▶ _PROBLEM TO SOLVE_
Images don't belong in the copy. Output the rest of the data exactly.

▶ _DATA_

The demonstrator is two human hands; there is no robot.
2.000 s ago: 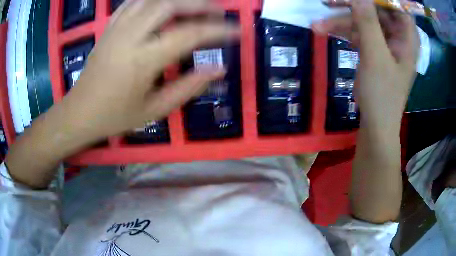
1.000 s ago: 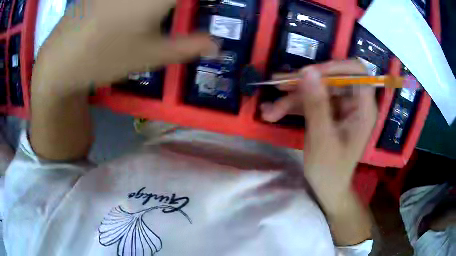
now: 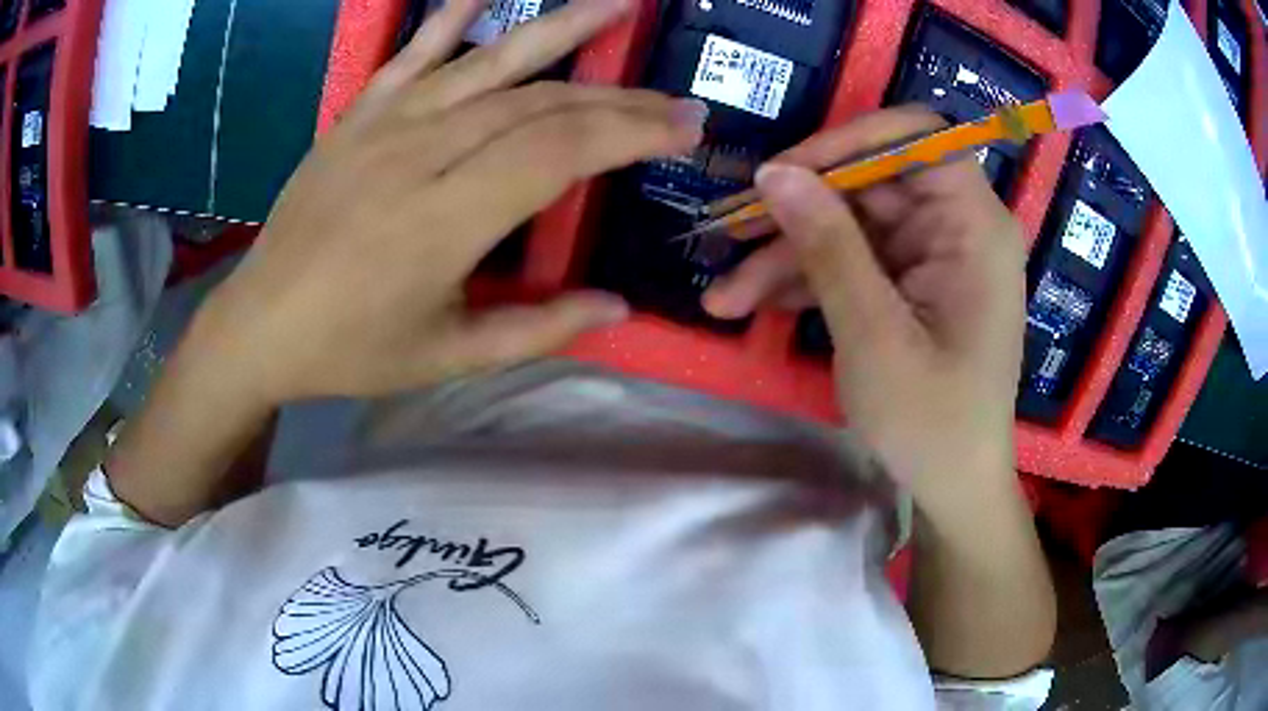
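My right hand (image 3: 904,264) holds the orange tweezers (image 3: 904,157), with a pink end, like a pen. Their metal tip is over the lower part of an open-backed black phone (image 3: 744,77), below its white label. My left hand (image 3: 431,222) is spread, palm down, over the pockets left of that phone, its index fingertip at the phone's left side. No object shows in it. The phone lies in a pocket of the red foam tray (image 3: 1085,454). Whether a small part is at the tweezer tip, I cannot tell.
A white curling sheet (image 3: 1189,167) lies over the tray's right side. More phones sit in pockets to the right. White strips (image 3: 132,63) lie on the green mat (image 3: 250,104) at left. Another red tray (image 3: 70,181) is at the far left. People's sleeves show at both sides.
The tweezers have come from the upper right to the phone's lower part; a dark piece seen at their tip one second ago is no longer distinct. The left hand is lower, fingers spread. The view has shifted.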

▶ _RESULT FOR THIS TASK_
The demonstrator is two human hands; there is no robot.
2.000 s ago: 
1.000 s ago: 
now: 
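My right hand (image 3: 904,264) holds the orange tweezers (image 3: 904,157), with a pink end, like a pen. Their metal tip is over the lower part of an open-backed black phone (image 3: 744,77), below its white label. My left hand (image 3: 431,222) is spread, palm down, over the pockets left of that phone, its index fingertip at the phone's left side. No object shows in it. The phone lies in a pocket of the red foam tray (image 3: 1085,454). Whether a small part is at the tweezer tip, I cannot tell.
A white curling sheet (image 3: 1189,167) lies over the tray's right side. More phones sit in pockets to the right. White strips (image 3: 132,63) lie on the green mat (image 3: 250,104) at left. Another red tray (image 3: 70,181) is at the far left. People's sleeves show at both sides.
The tweezers have come from the upper right to the phone's lower part; a dark piece seen at their tip one second ago is no longer distinct. The left hand is lower, fingers spread. The view has shifted.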

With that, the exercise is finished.